How to hide your guns, and other off grid caches…

Okay, so the above seems pretty clear – or so you would think. But like a late night commercial – wait – there’s more! You can absolutely run afoul of federal law with the slightest of modifications to the above definitions.

Here’s how to ensure you violate NFA law on an AR series rifle:

1. Butt Stock on a Pistol: So your shiny new AR pistol with a 10” barrel is a little bit of a handful. For whatever reason, the manufacturer shipped it with a foam cover over the buffer tube. But wait — that’s a normal buffer tube there…one that would easily accept a conventional AR butt stock.

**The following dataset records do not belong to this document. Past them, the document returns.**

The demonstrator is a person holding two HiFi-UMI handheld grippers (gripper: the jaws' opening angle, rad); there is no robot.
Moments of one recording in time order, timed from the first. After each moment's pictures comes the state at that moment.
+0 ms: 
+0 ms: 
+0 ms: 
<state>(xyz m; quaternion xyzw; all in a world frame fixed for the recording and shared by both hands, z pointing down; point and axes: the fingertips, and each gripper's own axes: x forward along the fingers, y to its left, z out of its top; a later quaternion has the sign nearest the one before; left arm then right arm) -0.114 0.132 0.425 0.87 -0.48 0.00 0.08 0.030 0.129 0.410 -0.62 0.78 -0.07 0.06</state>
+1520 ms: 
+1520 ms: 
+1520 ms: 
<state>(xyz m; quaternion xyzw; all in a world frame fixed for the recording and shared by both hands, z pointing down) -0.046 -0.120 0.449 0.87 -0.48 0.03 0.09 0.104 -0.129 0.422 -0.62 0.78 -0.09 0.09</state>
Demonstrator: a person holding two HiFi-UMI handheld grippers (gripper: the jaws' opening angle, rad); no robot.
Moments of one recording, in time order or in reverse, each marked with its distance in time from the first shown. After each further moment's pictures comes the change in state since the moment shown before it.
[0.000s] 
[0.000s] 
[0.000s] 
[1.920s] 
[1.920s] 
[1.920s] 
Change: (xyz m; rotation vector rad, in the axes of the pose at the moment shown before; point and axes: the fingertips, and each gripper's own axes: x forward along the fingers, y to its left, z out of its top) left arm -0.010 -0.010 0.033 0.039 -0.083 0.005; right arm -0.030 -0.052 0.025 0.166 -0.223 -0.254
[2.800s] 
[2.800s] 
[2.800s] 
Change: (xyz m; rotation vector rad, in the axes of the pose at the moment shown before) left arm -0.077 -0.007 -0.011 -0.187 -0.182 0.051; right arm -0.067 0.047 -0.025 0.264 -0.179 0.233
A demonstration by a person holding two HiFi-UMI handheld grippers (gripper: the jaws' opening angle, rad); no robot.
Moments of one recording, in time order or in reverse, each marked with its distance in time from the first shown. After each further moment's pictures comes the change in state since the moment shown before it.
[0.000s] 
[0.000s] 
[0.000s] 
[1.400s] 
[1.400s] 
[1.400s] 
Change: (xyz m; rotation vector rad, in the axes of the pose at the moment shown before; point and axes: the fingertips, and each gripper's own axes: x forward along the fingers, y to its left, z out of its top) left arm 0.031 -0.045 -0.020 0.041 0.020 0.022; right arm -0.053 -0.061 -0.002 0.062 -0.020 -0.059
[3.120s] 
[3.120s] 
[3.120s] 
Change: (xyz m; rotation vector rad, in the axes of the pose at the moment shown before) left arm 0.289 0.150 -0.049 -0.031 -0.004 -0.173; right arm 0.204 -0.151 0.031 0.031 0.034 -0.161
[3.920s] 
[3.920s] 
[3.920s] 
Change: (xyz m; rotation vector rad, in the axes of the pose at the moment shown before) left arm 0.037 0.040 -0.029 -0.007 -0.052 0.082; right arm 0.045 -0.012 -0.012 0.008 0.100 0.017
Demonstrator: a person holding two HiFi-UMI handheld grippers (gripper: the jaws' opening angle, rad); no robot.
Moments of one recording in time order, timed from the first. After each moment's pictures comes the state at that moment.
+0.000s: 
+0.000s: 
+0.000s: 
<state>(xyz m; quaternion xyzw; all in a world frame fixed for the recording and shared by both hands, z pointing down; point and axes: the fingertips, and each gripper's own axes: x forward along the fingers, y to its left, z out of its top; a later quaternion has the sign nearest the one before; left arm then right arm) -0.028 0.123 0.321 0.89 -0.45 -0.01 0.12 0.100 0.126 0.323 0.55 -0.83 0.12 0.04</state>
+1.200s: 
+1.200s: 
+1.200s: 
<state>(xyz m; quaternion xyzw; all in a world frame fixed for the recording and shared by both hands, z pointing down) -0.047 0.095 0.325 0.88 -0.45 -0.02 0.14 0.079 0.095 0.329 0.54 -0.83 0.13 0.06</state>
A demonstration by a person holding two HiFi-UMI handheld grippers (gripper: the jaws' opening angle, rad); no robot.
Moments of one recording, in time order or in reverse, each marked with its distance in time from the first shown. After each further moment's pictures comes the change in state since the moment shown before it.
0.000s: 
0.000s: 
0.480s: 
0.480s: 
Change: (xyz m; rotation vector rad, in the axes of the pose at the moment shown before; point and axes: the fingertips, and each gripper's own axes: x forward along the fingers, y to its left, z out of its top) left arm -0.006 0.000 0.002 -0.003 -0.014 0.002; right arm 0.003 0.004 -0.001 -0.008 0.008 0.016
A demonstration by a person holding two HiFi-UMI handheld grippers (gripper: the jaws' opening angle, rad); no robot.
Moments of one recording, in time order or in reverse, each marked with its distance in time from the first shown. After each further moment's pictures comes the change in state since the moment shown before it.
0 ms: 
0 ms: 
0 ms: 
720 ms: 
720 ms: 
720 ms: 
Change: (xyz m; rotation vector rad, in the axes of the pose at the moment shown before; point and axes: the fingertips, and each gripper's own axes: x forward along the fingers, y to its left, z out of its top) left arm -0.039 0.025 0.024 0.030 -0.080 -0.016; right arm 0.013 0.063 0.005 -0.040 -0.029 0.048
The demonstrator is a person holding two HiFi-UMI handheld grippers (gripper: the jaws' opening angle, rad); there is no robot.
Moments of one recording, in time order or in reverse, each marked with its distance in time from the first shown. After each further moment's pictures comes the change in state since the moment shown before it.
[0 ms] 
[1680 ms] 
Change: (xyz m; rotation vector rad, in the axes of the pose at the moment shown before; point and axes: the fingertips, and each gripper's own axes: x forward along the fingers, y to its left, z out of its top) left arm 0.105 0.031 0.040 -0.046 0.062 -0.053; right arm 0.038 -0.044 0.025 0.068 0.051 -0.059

Guess what? As soon as you place a butt stock on that pistol, you just created an illegal short -barreled rifle. Why? Simply put, the pistol was designed to be fired with your hand, not from the shoulder. You changed its characteristics to turn it into a shoulder fired weapon with a short barrel, which, by the way is a controlled item that you need to register with ATF and pay a $200 tax stamp on.

2. Fore Grip on a Pistol: Although not on the law books per se, the ATF has ruled that placing a fore grip on a pistol creates a new class of weapon – an AOW (Any Other Weapon), which must also be registered and a fee paid. While it might seem tempting to mount a vertical fore grip to your AR pistol, and while technically the law is silent on this addition, the ATF still takes a dim view of it and in the end, even if you are right, you will have to endure an expensive trial to prove it.

3. Short Barrel on a Rifle: Let’s say that you own both an AR pistol and an AR rifle. Modularity and ease of configuration being what they are, you decide to pop the pins on both, and put the short barrel on the rifle. Of course, as stated before, you just illegally manufactured a short barreled rifle even if the barrel you used was perfectly legal on the pistol just moments ago. This concept is pretty obvious to most people, but there are subtler ways of entrapping yourself with barrel length.

Let’s say you are building an AR and you order a 14.5” rifle barrel and affix it to the AR rifle. You want a 14.5” barrel because that’s what the Army uses, and you want an M4 clone. This is still too short to stay legal, so you add a 1.5” flash hider to stay in the clear. Now you’re at 16” length. OK – right? Possibly not! The ATF requires that all flash hiders, to be counted as part of the overall barrel length, must be pinned and welded or brazed on in a permanent fashion. No using Loc-Tite or just a wrench — the flash hider must be permanent!

Building ARs is a fun hobby, and shooting them is even more fun, but just be aware of the legal ramifications when you build. Just because it snaps together perfectly, doesn’t mean it’s legal!